[Start of section]

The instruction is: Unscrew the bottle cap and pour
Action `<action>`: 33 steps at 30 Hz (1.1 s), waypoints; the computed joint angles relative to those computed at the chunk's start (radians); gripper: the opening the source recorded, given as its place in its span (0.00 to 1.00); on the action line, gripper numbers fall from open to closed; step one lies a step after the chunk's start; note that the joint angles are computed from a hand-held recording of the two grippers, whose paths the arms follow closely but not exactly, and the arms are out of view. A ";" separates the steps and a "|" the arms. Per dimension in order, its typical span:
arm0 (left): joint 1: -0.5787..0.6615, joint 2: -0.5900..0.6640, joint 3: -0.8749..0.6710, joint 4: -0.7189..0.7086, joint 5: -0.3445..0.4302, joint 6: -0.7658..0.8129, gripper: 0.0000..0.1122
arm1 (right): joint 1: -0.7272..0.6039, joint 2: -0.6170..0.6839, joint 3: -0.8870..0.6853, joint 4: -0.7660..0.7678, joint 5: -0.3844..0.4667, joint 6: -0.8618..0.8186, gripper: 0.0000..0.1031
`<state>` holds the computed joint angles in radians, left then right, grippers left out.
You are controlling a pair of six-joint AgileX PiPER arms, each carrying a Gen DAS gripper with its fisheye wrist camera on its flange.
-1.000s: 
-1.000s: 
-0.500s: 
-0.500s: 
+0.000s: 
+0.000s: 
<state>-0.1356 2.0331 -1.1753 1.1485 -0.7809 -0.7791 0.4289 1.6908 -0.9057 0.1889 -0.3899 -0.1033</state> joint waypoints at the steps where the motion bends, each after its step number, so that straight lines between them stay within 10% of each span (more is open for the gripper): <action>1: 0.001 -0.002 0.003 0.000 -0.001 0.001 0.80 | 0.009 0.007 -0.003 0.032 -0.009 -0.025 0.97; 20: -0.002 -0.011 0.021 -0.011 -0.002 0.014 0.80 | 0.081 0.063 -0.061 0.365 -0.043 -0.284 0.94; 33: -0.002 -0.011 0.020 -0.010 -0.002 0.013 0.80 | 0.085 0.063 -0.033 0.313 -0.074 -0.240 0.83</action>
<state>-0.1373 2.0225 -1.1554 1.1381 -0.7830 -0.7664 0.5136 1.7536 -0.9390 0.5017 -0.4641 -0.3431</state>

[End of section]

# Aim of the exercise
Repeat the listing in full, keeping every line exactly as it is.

# Your response
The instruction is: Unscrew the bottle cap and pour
Action `<action>`: 33 steps at 30 Hz (1.1 s), waypoints; the computed joint angles relative to those computed at the chunk's start (radians); gripper: the opening the source recorded, given as its place in its span (0.00 to 1.00); on the action line, gripper numbers fall from open to closed; step one lies a step after the chunk's start; note that the joint angles are computed from a hand-held recording of the two grippers, whose paths the arms follow closely but not exactly, and the arms are out of view. A ";" separates the steps and a "|" the arms. Per dimension in order, its typical span:
arm0 (left): joint 1: -0.5787..0.6615, joint 2: -0.5900..0.6640, joint 3: -0.8749..0.6710, joint 4: -0.7189..0.7086, joint 5: -0.3445..0.4302, joint 6: -0.7658..0.8129, gripper: 0.0000..0.1122
arm1 (right): joint 1: -0.7272..0.6039, joint 2: -0.6170..0.6839, joint 3: -0.8870..0.6853, joint 4: -0.7660..0.7678, joint 5: -0.3844..0.4667, joint 6: -0.8618..0.8186, gripper: 0.0000..0.1031
`<state>` holds the computed joint angles in radians, left then right, grippers left out.
You are controlling a pair of six-joint AgileX PiPER arms, each carrying a Gen DAS gripper with its fisheye wrist camera on its flange.
-1.000s: 
-1.000s: 
-0.500s: 
-0.500s: 
+0.000s: 
+0.000s: 
<state>-0.1356 2.0331 -1.1753 1.1485 -0.7809 -0.7791 0.4289 1.6908 -0.9057 0.1889 -0.3899 -0.1033</state> joint waypoints at the steps where the motion bends, each after its step number, so that straight lines between them stay within 10% of each span (more is open for the gripper): <action>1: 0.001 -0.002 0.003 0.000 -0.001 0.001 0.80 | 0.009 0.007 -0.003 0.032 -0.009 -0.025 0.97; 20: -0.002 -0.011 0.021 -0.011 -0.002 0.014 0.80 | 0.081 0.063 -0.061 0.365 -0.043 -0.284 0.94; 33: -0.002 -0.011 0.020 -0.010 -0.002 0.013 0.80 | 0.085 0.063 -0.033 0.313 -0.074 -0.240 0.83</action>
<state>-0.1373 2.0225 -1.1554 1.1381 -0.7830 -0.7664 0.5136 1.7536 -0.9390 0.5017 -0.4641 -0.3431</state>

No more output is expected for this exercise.